» **EXCERPTED DATA**
· · · ·

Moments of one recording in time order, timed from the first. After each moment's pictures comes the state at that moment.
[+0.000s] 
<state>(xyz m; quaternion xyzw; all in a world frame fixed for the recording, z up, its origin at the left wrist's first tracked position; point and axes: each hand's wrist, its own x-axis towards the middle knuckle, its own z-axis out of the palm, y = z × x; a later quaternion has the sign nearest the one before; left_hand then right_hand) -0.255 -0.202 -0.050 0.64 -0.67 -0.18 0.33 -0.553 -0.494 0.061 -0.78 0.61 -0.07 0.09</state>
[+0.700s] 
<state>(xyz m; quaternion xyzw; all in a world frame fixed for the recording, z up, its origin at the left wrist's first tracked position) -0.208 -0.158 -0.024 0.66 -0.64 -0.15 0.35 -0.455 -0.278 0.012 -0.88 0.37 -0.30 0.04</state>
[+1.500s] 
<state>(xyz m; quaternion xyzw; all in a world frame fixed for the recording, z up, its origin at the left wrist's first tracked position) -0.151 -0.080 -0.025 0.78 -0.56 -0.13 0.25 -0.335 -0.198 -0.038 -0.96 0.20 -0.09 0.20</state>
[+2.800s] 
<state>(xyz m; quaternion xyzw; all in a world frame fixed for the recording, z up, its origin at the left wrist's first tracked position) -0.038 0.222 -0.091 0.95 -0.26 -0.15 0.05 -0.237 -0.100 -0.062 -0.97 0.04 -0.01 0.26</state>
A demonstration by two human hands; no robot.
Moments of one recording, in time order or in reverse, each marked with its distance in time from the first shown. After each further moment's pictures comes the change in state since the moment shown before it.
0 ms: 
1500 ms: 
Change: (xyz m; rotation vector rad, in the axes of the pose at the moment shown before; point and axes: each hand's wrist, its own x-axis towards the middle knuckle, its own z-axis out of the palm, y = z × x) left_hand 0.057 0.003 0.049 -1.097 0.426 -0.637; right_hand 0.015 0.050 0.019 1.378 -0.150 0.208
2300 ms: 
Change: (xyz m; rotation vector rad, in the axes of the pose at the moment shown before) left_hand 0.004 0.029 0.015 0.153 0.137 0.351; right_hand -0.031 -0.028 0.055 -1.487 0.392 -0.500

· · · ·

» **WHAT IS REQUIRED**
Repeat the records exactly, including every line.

» **RESPONSE BOX**
Moments of one recording in time order, timed from the first. After each moment's pictures comes the state at that moment.
[+0.000s] 
<state>(xyz m; quaternion xyzw; all in a world frame fixed for the recording, z up, its origin at the left wrist's first tracked position; point and axes: each hand's wrist, its own x-axis towards the middle knuckle, its own z-axis out of the palm, y = z × x; a later quaternion has the sign nearest the one before; left_hand then right_hand) -0.255 -0.202 -0.050 0.64 -0.67 -0.18 0.33 -0.553 -0.494 0.061 -0.78 0.61 -0.07 0.09</state>
[+0.700s] 
<state>(xyz m; quaternion xyzw; all in a world frame fixed for the recording, z up, its origin at the left wrist's first tracked position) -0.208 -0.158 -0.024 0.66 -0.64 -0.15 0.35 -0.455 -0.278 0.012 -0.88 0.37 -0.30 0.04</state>
[+1.500s] 
<state>(xyz m; quaternion xyzw; all in a world frame fixed for the recording, z up, its origin at the left wrist's first tracked position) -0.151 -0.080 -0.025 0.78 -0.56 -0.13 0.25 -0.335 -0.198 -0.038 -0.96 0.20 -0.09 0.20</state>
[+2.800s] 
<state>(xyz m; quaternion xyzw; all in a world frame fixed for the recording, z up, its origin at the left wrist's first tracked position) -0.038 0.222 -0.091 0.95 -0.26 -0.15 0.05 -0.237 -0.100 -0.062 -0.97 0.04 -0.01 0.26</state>
A demonstration by two human hands; no robot.
Moments of one recording, in time order or in reverse, each marked with its distance in time from the first shown. After each further moment's pictures comes the change in state since the moment shown before it.
0 ms: 
1500 ms: 
Change: (xyz m; rotation vector rad, in the axes of the pose at the moment shown before; point and axes: each hand's wrist, its own x-axis towards the middle knuckle, its own z-axis out of the palm, y = z × x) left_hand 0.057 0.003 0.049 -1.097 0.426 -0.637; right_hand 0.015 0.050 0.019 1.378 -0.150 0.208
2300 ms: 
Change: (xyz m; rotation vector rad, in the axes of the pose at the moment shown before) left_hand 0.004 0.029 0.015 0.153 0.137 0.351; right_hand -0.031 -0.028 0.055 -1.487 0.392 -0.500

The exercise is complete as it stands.